Sounds Too Good – What Are the Disadvantages To An ESOP? 

While there are many advantages to an ESOP, there are three main drawbacks to consider. 

  • ESOPs are expensive to set up and maintain.  The cost to set up an ESOP for most closely held companies ranges from $60,000 to $100,000, with a minority in the $100,000 to $200,000 range.  And the yearly maintenance fee for an ESOP is also more expensive than other qualified retirement savings plans because closely held companies must obtain an independent appraisal of all of the assets held by an ESOP, not just company stock, each year.
  • ESOPs concentrate employees’ retirement savings in the stock of their employer.  Concentrating the ESOP investment solely in the employee’s company puts the employee at risk of having “too many eggs in one basket.”  The employee should diversify investments across many companies, industries and geographic locations as well as different investment categories, such as stocks (growth and value stocks), bonds, real estate, cash, etc.
  • One way to alleviate ESOP’s narrow concentration is for the company to offer at least one additional qualified retirement plan, such as a 401(k) plan, where the employee can invest in a broader diversification of investment classes.
  • Another way to alleviate the ESOP’s narrow concentration is that an employee has the right to diversify a portion of their ESOP contributions when they have participated in the plan for at least 10 years and are at least 55 years old.  An employee with 10 years of plan participation can diversify up to 25% of the shares in their ESOP account at age 55 and each year thereafter until they reach 60, when the employee can diversify up to 50% of the shares in their ESOP account.
  • Dilution in stock value and stock availability.  Any time the company issues new shares of stock, the value of the stock owned by the existing employees is diluted.  And newer employees can be left without much opportunity to participate if most of the shares have already been provided to longstanding employees.

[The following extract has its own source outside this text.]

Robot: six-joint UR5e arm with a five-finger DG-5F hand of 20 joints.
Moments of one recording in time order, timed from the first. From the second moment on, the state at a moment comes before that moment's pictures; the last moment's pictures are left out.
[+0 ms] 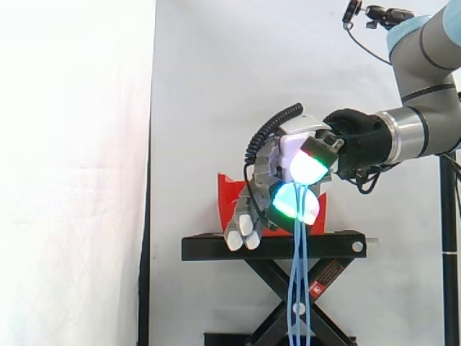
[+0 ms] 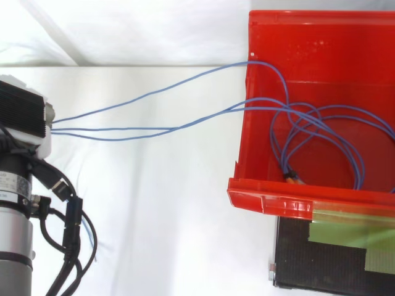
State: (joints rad) arm 0.07 -2.28 -0.93 -3.28 -1.76 -0.59
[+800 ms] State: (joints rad) arm 0.07 -2.28 -0.93 -3.28 -1.76 -0.58
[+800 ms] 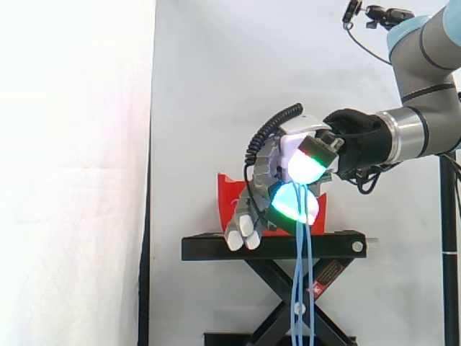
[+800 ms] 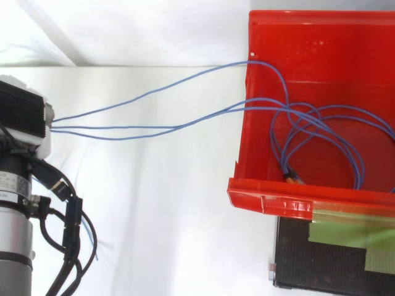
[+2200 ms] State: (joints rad) arm 0.07 -2.28 -0.93 -3.28 -1.76 -0.55
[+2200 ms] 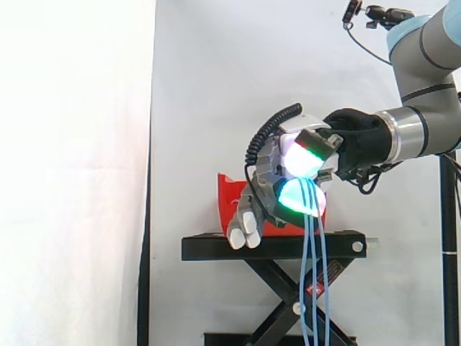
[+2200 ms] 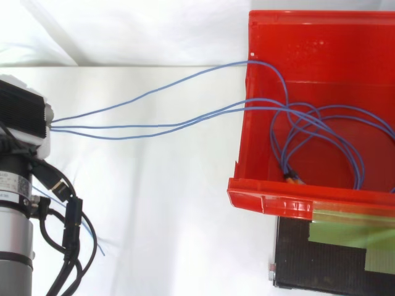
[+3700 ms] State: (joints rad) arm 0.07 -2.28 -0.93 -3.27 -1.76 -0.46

So … ESOP’s are a great tool where they fit, but it is not something you want to “try at home.”  This has a number of factors that need to be carefully evaluated before taking any actions or making any changes.  If you would like further information on ESOPs or just want to “kick it around,” feel free to contact us at Wealth Legacy Group, Inc.  I can be personally reached at rj@wealthlegacygroup.com or by office phone at (858) 569-0633.  There are other ways to sell your business and not pay tax, but every situation is different.  More than most other tools, an ESOP requires a diversified team to help you evaluate, implement and monitor.  Still … the “good news” of an ESOP is that the Internal Revenue Service will actually allow you to sell your company and not have to pay a tax … and not go to jail!